按照这种思路,可以简单的用下面的代码实现:
public int makeChange(int amount) { int[] denoms = {25, 10, 5, 1}; return makeChange(amount, denoms, 0); } public int makeChange(int amount, int[] denoms, int index) { if(index == denoms.length - 1) return 1; int ways = 0; for(int i = 0; i <= amount / denoms[index]; ++i){ ways += makeChange(amount - i * denoms[index], denoms, index+1); } return ways; }
上面的代码是正确的,但是不够efficient,因为存在重复运算,比如一共有60 cents时,子集A{num_quarters=2, num_dimes=0}和子集B{num_quarters=0, num_dimes=5}是相同的,计算了两次。

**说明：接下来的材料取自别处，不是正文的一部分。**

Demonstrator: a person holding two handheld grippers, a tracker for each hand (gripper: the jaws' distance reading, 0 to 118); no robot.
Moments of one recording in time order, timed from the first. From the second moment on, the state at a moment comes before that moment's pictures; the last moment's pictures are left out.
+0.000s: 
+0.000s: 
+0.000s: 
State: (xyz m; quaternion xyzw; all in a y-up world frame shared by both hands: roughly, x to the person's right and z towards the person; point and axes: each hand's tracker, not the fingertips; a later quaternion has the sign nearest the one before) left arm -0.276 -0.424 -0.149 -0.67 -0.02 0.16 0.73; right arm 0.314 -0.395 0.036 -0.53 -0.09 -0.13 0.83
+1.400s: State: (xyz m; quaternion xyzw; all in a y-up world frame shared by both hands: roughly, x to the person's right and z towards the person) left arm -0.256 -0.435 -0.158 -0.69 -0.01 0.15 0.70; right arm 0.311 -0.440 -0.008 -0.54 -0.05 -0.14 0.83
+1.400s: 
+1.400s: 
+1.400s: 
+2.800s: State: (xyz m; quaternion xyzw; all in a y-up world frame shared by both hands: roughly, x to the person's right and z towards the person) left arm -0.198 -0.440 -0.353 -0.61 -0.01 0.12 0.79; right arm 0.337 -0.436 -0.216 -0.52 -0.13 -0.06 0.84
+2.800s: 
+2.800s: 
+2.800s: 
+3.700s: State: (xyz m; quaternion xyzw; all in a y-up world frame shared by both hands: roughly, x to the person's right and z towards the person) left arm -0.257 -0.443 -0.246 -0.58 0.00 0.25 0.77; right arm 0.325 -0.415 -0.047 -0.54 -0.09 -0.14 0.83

为了避免这种情况,下面的代码进行了优化
int makeChange(int n){ int[] denoms = {25, 10, 5, 1}; int[][] map = new int[n+1][denoms.length]; return makeChange(n, denoms, 0, map); } int makeChange(int amount, int[] denoms, int index, int[][] map){ if(map[amount][index] > 0){ return map[amount][index]; } if(index >= denoms.length - 1) return 1; int denomAmount = denoms[index]; int ways = 0; for(int i = 0; i * denomAmount <= amount; i++){ int amountRemaining = amount - i * denomAmount; ways += makeChange(amountRemaining, denoms, index +1 , map); } map[amount][index] = ways; return ways; }